Web spiders sent out to map the pattern of Net links

The Internet may not be a chaotic collection of billions of websites, links and quirky creations but may, like many other things…

The Internet may not be a chaotic collection of billions of websites, links and quirky creations but may, like many other things, have a definable structure.

UCD scientists are embarking on a three-year study to try to make sense of the myriad structures and links that have developed organically as the Internet has developed.

Like physics, chemistry or biology, Prof Mark Keane and Dr Barry Smyth believe that information is governed by basic natural or scientific laws.

To find and define the substance of the behaviour and structure of information on the Internet, the UCD scientists will use a number of web spiders imbued with artificial intelligence to explore the Web.

READ MORE

The spiders will map the pattern of links between the millions of Web addresses around the world.

If they are successful in finding a definite structure or pattern to the way websites link to each other, they can use modelling based on this data to then build search engines that are far more effective than existing ones at finding information on the Web.

Finding an underlying structure in the mayhem of a medium that doubles its size every six months is not going to be easy, and the team will be using a number of web spiders - the instruments search engines use to search the net - to trawl the Net The web spiders will work on their task on a 24-hour basis, seven days a week.

Dr Smyth said the team believed certain pages on the Internet were "authorities" in that they were linked to more pages than any others and they would investigate why these pages acted as hubs as opposed to others.

When people look at the Internet, they see a whole mess of sites and a vast tangled web of links, but, up to now, search engines and the Web spiders that they use to gather information on new sites and new information have been quite unintelligent, according to Dr Smyth.

Up to now, most search engines have been text based, with a keyword being the central focus of a query, according to Dr Smyth.
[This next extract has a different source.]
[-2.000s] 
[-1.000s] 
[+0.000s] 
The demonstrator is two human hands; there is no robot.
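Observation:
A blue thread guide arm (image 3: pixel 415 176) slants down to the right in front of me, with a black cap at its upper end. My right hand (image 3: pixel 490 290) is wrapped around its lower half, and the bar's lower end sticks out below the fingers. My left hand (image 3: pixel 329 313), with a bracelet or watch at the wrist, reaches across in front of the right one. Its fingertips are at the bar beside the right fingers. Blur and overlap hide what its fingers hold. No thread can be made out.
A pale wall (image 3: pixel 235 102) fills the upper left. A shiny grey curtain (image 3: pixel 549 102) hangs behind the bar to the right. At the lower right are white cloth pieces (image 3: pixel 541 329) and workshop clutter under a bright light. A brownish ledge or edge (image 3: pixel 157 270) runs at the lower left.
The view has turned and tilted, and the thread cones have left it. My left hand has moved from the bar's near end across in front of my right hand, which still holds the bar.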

Discovering why some websites form links to one another more than others may provide the basis for more intelligent navigation of the Web.
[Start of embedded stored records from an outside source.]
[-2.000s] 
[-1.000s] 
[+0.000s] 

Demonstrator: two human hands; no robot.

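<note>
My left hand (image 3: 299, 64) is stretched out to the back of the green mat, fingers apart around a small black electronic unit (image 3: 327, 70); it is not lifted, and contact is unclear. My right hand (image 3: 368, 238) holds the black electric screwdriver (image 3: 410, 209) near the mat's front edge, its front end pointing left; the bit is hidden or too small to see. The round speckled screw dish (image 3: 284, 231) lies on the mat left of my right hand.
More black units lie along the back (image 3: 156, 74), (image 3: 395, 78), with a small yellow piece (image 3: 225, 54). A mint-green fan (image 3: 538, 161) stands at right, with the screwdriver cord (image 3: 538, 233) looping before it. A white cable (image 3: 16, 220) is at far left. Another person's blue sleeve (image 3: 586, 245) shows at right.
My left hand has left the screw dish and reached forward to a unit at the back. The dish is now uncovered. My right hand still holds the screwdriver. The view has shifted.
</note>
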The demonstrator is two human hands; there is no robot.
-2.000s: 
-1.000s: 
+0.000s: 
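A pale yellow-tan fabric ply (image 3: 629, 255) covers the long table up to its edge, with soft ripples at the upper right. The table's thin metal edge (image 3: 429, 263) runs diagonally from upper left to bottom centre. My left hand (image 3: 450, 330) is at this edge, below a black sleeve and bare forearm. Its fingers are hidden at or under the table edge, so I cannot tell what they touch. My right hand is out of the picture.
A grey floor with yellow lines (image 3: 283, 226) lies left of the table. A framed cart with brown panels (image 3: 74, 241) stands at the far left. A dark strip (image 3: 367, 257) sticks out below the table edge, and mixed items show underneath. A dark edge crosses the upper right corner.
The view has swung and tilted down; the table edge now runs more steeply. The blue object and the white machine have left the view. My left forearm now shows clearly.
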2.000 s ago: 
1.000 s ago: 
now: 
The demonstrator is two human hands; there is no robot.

Dr Smyth said the recent linking of Google, which is a simple linkage-based search engine, with Yahoo is a sign that portals are realising the importance of such methods.
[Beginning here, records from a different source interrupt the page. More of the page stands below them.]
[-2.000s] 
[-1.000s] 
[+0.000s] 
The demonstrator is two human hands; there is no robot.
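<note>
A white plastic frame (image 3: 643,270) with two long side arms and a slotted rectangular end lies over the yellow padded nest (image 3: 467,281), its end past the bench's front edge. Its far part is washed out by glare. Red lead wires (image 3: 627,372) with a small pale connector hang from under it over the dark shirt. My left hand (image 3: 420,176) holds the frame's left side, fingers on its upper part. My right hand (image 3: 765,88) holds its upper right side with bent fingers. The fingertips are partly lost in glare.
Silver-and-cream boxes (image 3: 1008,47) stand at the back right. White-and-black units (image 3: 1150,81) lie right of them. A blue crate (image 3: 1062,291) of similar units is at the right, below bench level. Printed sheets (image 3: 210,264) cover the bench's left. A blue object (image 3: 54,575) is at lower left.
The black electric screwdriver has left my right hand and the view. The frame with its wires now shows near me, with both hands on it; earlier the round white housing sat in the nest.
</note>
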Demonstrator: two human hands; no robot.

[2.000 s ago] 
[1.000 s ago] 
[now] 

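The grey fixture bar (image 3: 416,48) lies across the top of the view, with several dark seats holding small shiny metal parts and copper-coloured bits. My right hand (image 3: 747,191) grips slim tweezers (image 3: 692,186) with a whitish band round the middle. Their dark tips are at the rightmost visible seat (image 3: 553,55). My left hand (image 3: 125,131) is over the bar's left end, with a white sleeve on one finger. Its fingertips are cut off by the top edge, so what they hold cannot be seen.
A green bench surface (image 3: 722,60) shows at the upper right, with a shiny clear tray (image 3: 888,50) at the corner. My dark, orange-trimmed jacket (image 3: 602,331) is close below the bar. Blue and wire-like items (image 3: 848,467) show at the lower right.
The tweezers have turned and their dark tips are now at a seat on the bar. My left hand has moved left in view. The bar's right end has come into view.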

The team hopes to build a Web connectivity database of the pattern of linkages, not just between one website and another, but also the sequence of linkages connecting one site to another through a number of others.

Using artificial intelligence and data mining tools to collate the information in the database, the scientists expect patterns to appear that can then be used in any number of ways.

The research will investigate both narrow and broad coverage, with a focus on different areas of activity on the Web.

The way in which financial or business pages link to each other may be inherently different to the way people navigate travel or sports sites and may give an insight into different patterns of behaviour.

The commercial applications of such information could be invaluable both to those seeking to set up websites and those who are already online but are seeking to discover more effective ways of reaching people with the vast quantity of content that now exists.

Dr Smyth said one of the simplest benefits to come out of the research would be that the resulting statistical information would give surfers the ability to see the most-used links on websites.

The project is a similar to a voyage of discovery into uncharted waters, but Dr Smyth believes such research is essential.

He said the shift from textbased searches to link-based ones would probably lead to more intelligent and accurate search engines, hopefully making navigating the Web a less frustrating experience.

Finding a structure to the apparent chaos of the Internet may be akin to trying to find a yeti in the Himalayas, but the UCD project team is hopeful of providing a better understanding of this confused mass.